### [WORK ITEM]
When you return the material, keep every line exactly as it is and omit the pictures.

### [AVAILABLE DATA]

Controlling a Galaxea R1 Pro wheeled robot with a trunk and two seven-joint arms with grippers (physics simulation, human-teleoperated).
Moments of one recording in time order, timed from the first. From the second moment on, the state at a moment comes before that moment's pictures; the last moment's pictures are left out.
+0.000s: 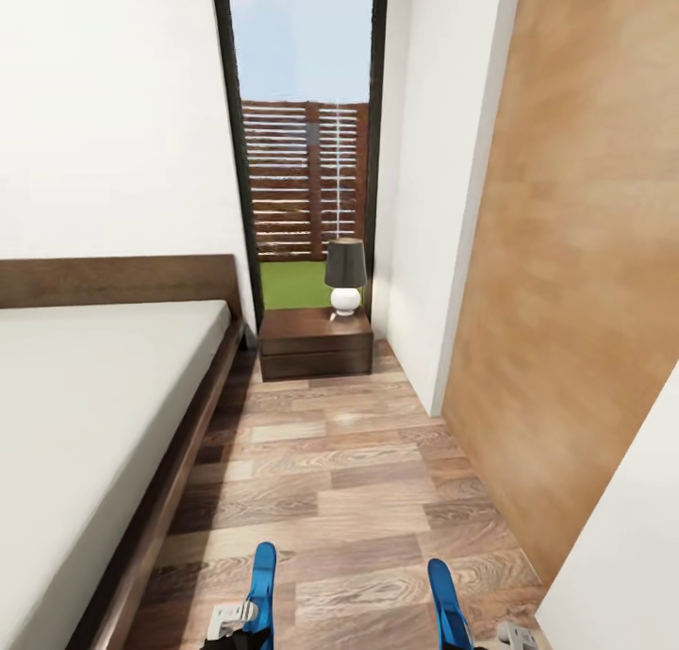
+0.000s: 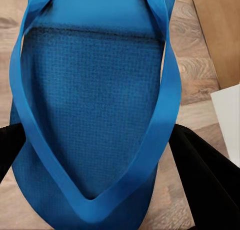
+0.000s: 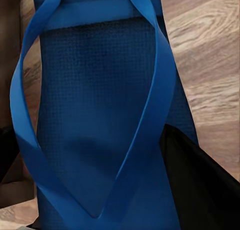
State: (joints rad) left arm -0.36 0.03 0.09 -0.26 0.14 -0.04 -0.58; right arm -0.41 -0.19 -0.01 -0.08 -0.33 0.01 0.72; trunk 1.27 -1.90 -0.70
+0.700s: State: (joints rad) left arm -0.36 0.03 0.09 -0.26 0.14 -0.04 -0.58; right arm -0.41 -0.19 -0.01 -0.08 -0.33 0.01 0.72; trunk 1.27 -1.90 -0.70
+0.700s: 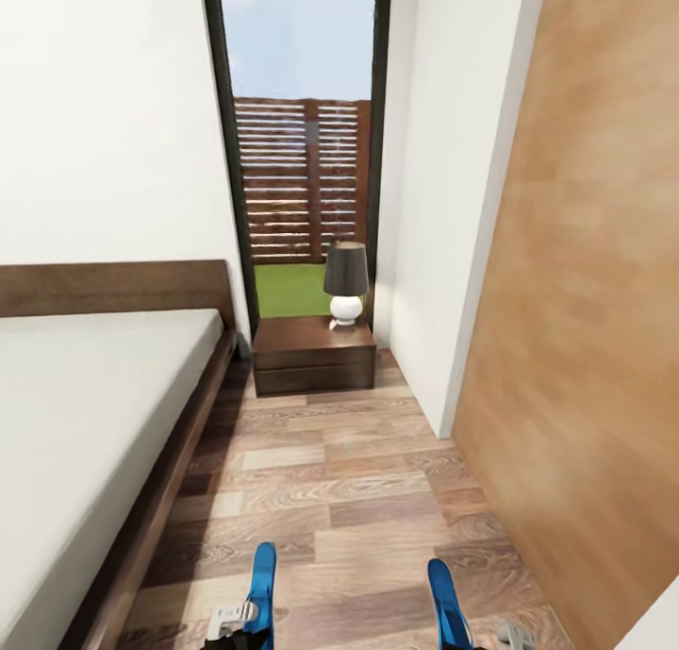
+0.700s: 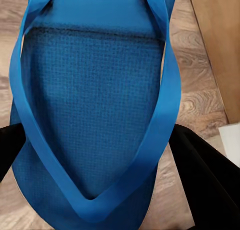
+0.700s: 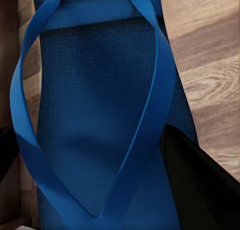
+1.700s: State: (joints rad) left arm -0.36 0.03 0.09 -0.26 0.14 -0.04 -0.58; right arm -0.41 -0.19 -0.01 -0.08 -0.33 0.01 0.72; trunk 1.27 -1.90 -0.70
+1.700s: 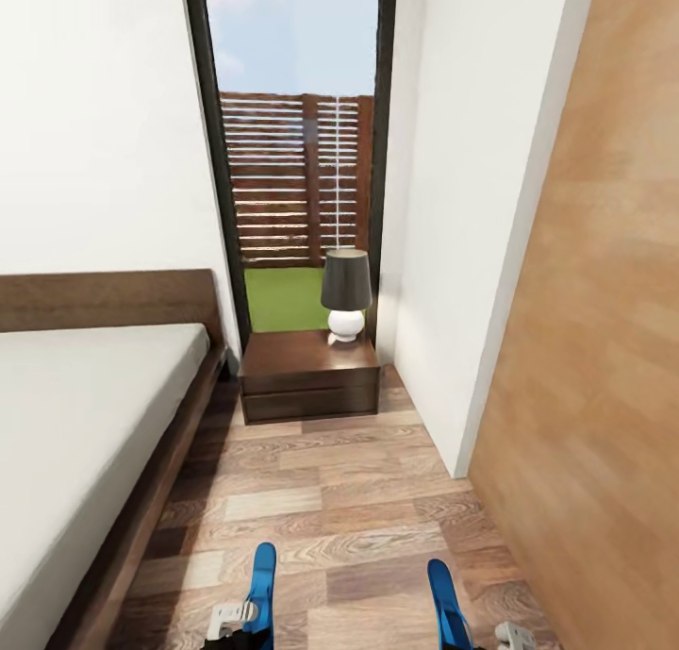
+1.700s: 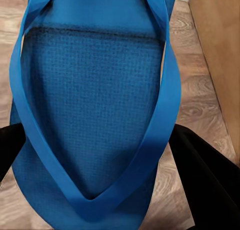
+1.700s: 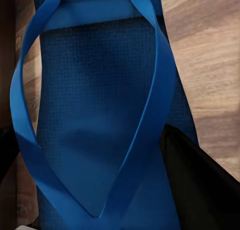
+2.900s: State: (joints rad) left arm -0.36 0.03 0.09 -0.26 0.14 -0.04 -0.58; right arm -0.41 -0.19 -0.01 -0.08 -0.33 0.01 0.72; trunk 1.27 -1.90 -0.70
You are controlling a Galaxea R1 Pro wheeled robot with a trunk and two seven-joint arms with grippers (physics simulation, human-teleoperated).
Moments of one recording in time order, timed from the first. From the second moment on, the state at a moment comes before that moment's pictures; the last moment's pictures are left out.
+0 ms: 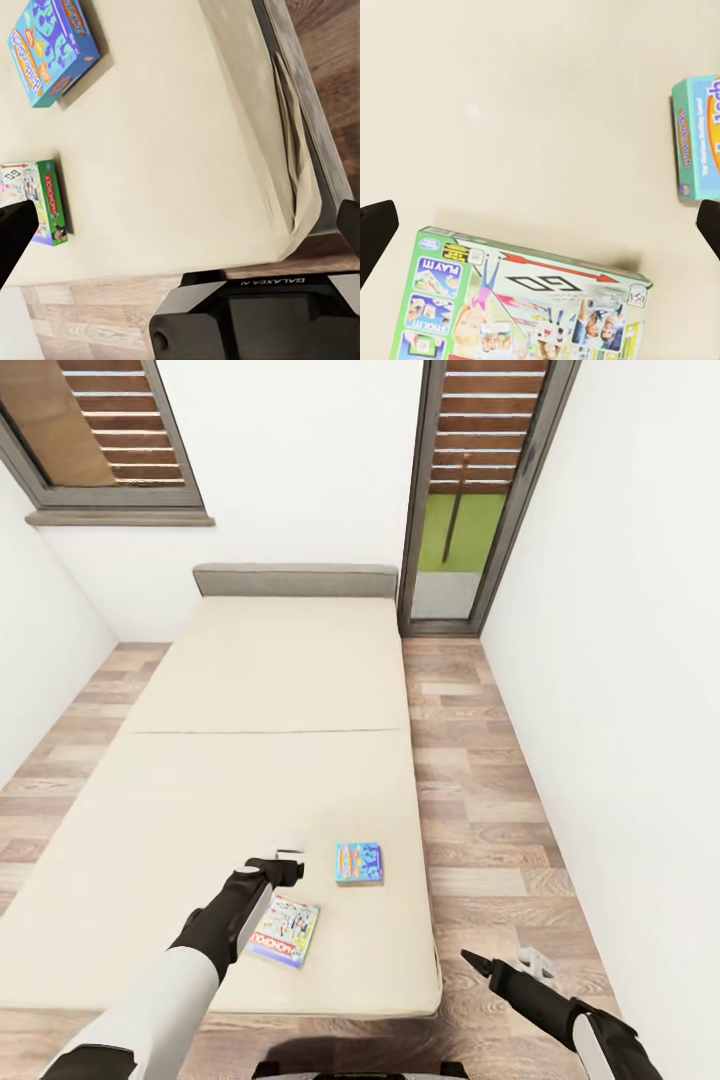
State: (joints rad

### [TASK ANSWER]
Controlling a Galaxea R1 Pro wheeled robot with a trunk and two seven-joint arms with grippers (physics simulation, human-teleoperated).
Moments of one recording in time order, timed from the first. From the second moment on, the state at a moment comes before that moment's pictures; the last moment's pictures are left out.
+0.000s: 
+0.000s: 
+0.000s: 
State: (joints rad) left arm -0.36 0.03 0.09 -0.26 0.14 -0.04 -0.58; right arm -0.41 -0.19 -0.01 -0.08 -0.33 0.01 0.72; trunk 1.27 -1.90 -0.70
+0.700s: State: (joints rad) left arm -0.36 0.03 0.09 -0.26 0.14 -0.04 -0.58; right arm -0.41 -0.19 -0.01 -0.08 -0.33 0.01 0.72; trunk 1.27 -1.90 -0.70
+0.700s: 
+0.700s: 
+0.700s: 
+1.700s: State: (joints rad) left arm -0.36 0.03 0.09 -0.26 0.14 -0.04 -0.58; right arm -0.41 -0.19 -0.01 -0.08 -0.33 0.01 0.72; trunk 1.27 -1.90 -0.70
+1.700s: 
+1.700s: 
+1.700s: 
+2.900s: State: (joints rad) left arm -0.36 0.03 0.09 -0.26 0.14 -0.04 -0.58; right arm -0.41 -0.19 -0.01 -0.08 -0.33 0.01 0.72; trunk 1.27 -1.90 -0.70
You are controlling a Galaxea R1 Pro wheeled robot with a trunk and two seven-joint arms with grippers (physics simulation, human-teleoperated).
Moments of one recording in time order, timed from the first. From the second moment on, the state at a moment comes before that moment's pictures; the last moment's pictures are left out.
+0 ms: 
State: (joints rad

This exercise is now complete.